Source records

*** Block opens ***

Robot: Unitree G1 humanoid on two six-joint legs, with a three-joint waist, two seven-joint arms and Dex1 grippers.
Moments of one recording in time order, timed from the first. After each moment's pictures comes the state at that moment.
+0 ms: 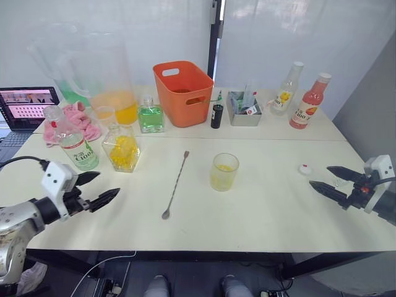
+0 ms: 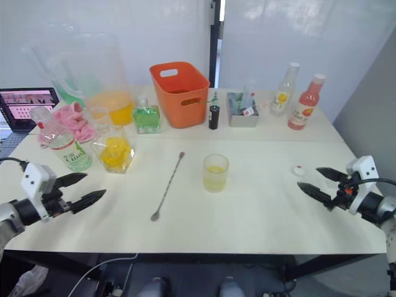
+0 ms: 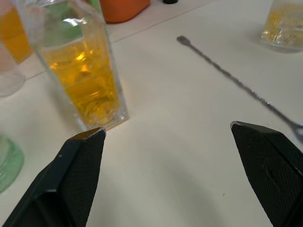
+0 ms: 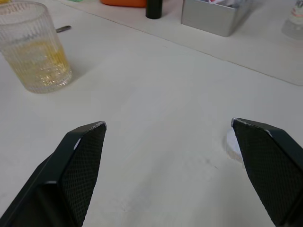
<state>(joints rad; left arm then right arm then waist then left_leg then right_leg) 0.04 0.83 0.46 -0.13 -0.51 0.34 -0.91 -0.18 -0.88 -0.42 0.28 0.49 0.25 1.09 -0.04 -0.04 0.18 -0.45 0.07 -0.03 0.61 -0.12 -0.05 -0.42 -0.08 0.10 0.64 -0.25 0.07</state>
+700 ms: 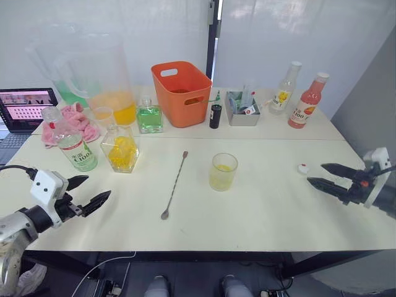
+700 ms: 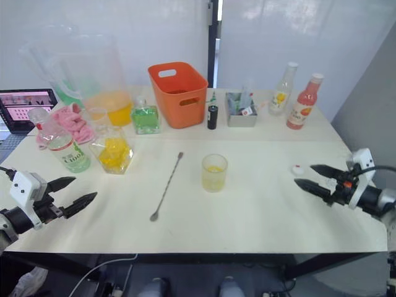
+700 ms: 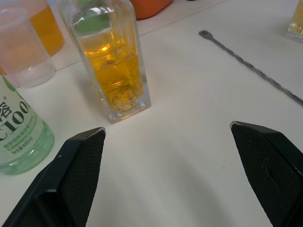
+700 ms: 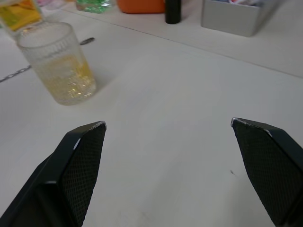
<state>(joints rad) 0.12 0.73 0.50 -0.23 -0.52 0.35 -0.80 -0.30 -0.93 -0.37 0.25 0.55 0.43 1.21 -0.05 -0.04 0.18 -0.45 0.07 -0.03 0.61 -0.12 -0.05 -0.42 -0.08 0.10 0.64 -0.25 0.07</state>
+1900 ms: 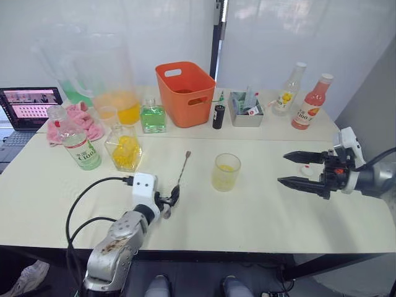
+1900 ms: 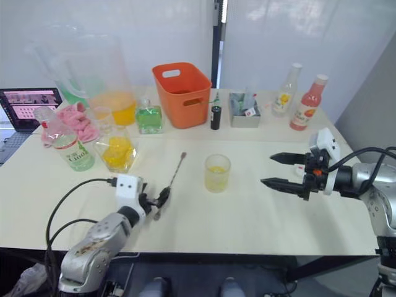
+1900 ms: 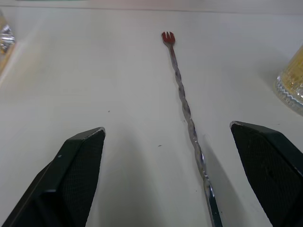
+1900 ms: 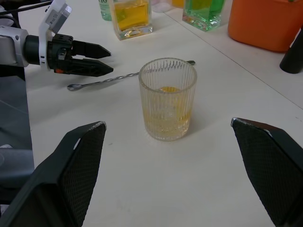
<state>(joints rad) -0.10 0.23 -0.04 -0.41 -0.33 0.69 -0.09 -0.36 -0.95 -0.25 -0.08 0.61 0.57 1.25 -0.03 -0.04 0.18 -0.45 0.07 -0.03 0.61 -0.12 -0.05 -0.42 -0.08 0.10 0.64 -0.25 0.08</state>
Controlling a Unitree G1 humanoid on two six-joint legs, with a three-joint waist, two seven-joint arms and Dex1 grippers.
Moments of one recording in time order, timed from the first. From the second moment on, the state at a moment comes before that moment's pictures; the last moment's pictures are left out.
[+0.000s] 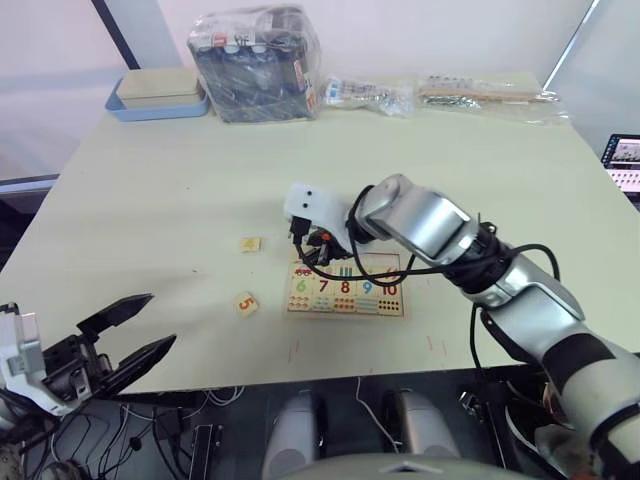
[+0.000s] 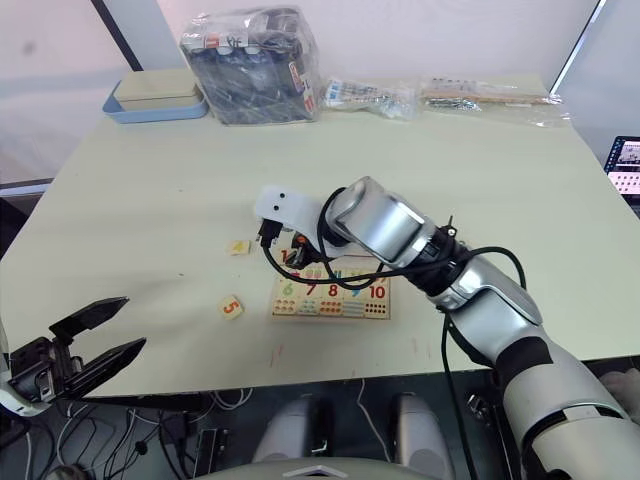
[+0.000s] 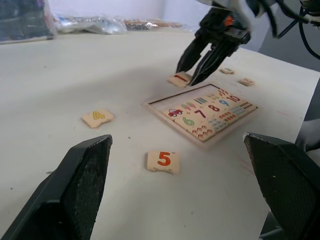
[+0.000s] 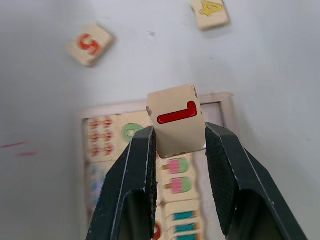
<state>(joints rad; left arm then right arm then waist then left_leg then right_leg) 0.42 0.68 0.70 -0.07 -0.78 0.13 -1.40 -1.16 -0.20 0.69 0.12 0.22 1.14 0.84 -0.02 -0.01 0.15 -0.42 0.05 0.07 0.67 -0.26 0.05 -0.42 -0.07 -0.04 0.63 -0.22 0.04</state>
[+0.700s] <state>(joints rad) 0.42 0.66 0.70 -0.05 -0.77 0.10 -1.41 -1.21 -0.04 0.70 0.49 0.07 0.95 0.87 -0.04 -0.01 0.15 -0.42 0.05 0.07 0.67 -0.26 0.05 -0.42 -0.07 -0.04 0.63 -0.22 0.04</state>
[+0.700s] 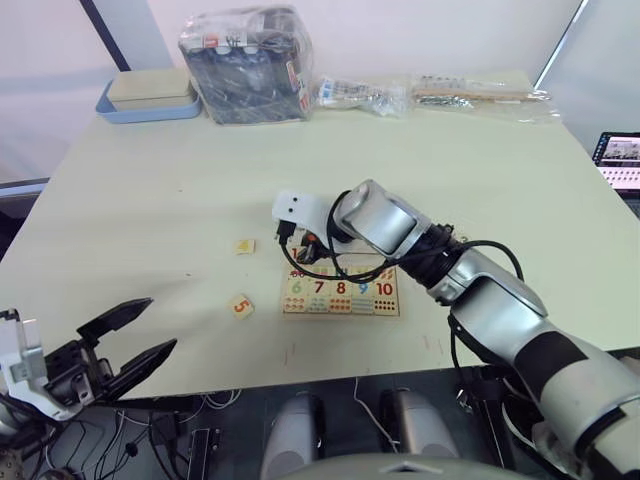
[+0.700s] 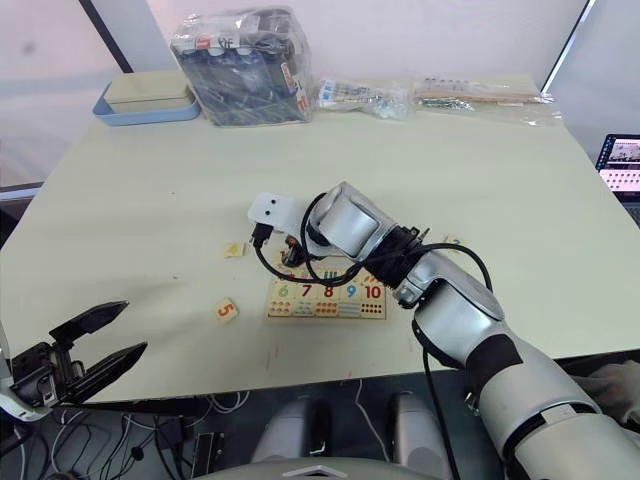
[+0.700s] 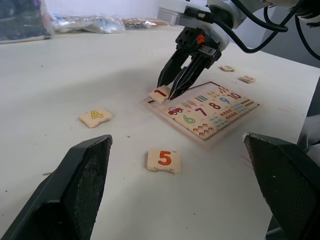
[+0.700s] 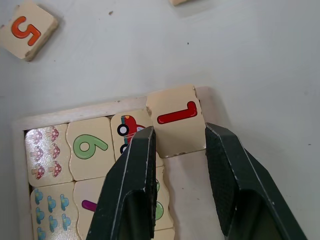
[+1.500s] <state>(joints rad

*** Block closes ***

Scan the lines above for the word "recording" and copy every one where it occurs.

*WRITTEN SOLUTION*.
Moments of one recording in time order, timed from the first. After each moment's pictures comes the state at that moment.
Moments of one recording in time order, timed from the first. From the second moment on, the state at a moment comes before that moment's pictures; the last moment's pictures are left out.

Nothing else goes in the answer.